Harley swung her leg over the back wheel, set both feet on the ground, took off her helmet, and put it behind her seat. She ran her fingers through her hair.

“I don’t see her car.”

Toby waited, still astride the bike.

“I don’t want to do this, Toby.”

“I know,” he said.

“She’s a bitch on wheels.”

Toby said nothing.

“I don’t care about the money, honest I don’t. Uncle Jube was a sicko, and she is too.”

Toby nodded.

“I’ll go check. Even if her car’s not here.” She started toward Victoria’s house, then turned. “Tell me first, Toby. Do you believe Bugs? You know, what he said about me and you?”

“Should I believe him?” Toby asked.

Harley looked down. “Maybe at first, because, you know…”

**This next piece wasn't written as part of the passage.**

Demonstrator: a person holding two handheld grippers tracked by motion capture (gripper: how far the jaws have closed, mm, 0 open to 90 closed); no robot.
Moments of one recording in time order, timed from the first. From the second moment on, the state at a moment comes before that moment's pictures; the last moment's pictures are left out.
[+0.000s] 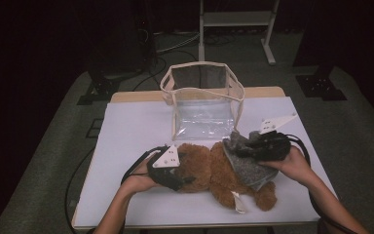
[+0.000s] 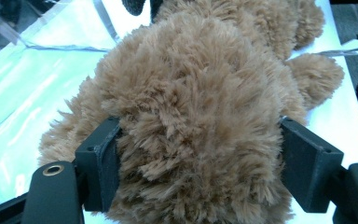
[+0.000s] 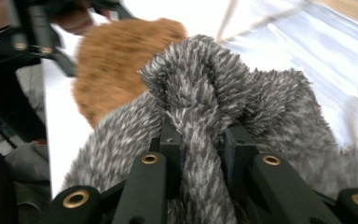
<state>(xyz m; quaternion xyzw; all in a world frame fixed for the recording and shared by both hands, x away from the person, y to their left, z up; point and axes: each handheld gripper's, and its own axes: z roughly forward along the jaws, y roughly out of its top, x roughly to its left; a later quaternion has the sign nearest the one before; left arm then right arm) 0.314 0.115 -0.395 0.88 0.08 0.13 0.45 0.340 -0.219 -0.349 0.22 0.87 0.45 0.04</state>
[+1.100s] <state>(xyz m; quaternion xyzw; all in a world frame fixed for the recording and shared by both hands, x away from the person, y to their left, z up) 0.309 0.132 -0.402 0.88 0.07 0.11 0.45 0.330 -0.135 -0.344 0.11 0.90 0.41 0.08</state>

“A black Harley-Davidson biker who wears his hair in dreadlocks, and would probably be tattooed if he thought tattoos would show.”

Harley smiled faintly. “Because I knew it would jerk Uncle Jube’s chain.”

“Why did you want to do that?”

Harley wiped her eyes on the sleeves of her T-shirt.

“Get back on the bike, sugar. We’re going to Uncle Jube’s place and talk.”

When they got there, the open grassy area with the charred ruins looked desolate. The barn stood, unharmed, near the oak woods. The blackened, broken skeleton of a house looked like a giant dead crow. It stank of worrisome things. The chimney in the midst of the
ruins looked like a spine. The granite back step led up to a charred door frame, black with a shiny crackled pattern, and the door frame opened to a mess. Stacks of partially burned papers had toppled wherever the fire had dropped them. The ceiling had flopped onto the first floor and was draped, like a shroud, over the kitchen stove. A black cast-iron frying pan rested on the burner of the stove.